CREATE NONCLUSTERED INDEX [idx_InsertTime] 
ON [dbo].[customerRevisedHalfway] 
    (
        [InsertTime] ASC
    )
    INCLUDE ( [customerID]) 
    WITH (

              ONLINE = ON
            , ALLOW_ROW_LOCKS  = ON
            , ALLOW_PAGE_LOCKS  = ON
          ) 
          --ON [PRIMARY]
          ON [partitionSchemeYear]([SalesYear])

GO

--index is pointing @ default file group
CREATE NONCLUSTERED INDEX [idx_Region] 
ON [dbo].[customerRevisedHalfway] 
    (
        [regionName] ASC
    )
    INCLUDE ( [customerID]) 
    WITH (

              ONLINE = ON
            , ALLOW_ROW_LOCKS  = ON
            , ALLOW_PAGE_LOCKS  = ON
          ) 
          ON [PRIMARY]
          --ON [partitionSchemeYear]([SalesYear])

GO

Insert into Half way aligned partition


set statistics time off
set statistics io off

truncate table [dbo].[customer];
truncate table [dbo].[customerRevised];
truncate table [dbo].[customerRevisedHalfway];
go

set statistics profile on; 
set statistics time off;   
set statistics io on;
go

insert into [dbo].[customer]
(
    [customerID], [salesDate]
)
values
(
   'A1', GETUTCDATE()
)

insert into [dbo].[customerRevised]
(
    [customerID], [salesDate]
)
values
(
    'B1', getutcdate()
)

insert into [dbo].[customerRevisedHalfway]
(
  [customerID], [salesDate]
)
values
(
  'C1', getutcdate()
)

Misalignment Correction (Halfway):

Misaligned Index - Correction - Halfway

Statistics I/O

Misaligned Index - Correction - Halfway (Statistics IO)

Explanation:

  • The Query cost of misalignment is at 40%, fully corrected alignment is at 30%, and halfway correction is at 30%
  • When partitioning is fully corrected and when only halfway corrected we still shed the same amount of logical reads (7); directly attributable to the “worktable”
  • For the half way corrected partitioned index, you will see two distinct index inserts (the first one for the Clustered index and the secondary one for the non-partitioned aligned index); note that the half way corrected case is pointing at two different file groups (different partitions)
  • Whereas for the fully corrected index, we have a single index operator (all indexes are tied into the same partition)

CodeBase

To share the code, I have posted it to my GitHub Account.

Conclusion

Eager Spool

ScaryDBA in his web post,  Spools in Execution Plan ( http://www.scarydba.com/2009/09/09/spools-in-execution-plans/), did a good job describing this Table Spool thing.

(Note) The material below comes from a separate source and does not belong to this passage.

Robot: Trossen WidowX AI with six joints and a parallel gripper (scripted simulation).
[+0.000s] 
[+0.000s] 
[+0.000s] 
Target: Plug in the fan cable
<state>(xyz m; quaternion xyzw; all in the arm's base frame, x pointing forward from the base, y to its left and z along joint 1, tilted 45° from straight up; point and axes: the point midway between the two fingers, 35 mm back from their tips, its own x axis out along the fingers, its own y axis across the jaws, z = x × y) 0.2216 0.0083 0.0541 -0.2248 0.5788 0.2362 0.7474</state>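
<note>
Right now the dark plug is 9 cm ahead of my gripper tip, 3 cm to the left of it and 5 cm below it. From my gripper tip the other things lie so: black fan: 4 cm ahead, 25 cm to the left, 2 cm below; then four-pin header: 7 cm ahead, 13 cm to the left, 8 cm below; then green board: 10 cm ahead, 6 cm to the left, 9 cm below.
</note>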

Spool operations are temporary storage of the data for later reuse in a query plan. There are two types of spool operations, eager spool and lazy spool. A spool is basically a temporary table created within the execution of the query that is used when it’s likely that data will be needed again, and again during the execution of the query. This is not an explicit #temp temporary table, but a work table for operations within the processing necessary for a given query’s behavior. A spool is created when the optimizer thinks that it can work better with a semi-permanent sub-set of data rather than have to perform multiple seeks or scans against a table or index or in other places where data re-use is important (more in a bit).

Seemingly, in our original table definition, with more than one misaligned index, we ended up with a situation where post the “Clustered Index” operation, the Query Engine opted to go the route of creating and populating “Table Spools”.

It is not immediately clear at this point why the Query Engine chose this fairly in-efficient path.

Addendum

Addendum (2013-04-27)

The original incident was captured on MS SQL Server – v2008R2.

I have revised per v2012.

Execution Plan

TableSpool__MSSQLServer_v2012

IO Cost

TableSpool__MSSQLServer_v2012_IOStats

So Microsoft’s documentation did a fairly good job on describing what a Table Spool is:

http://msdn.microsoft.com/en-us/library/ms181032(v=sql.105).aspx
The Table Spool operator scans the input and places a copy of each row in a hidden spool table that is stored in the tempdb database and existing only for the lifetime of the query. If the operator is rewound (for example, by a Nested Loops operator) but no rebinding is needed, the spooled data is used instead of rescanning the input.

But, I will allow you the Performance Engineer to look at your queries and understand which ones can potentially follow this path and guard against it when other paths can be a bit less pernicious.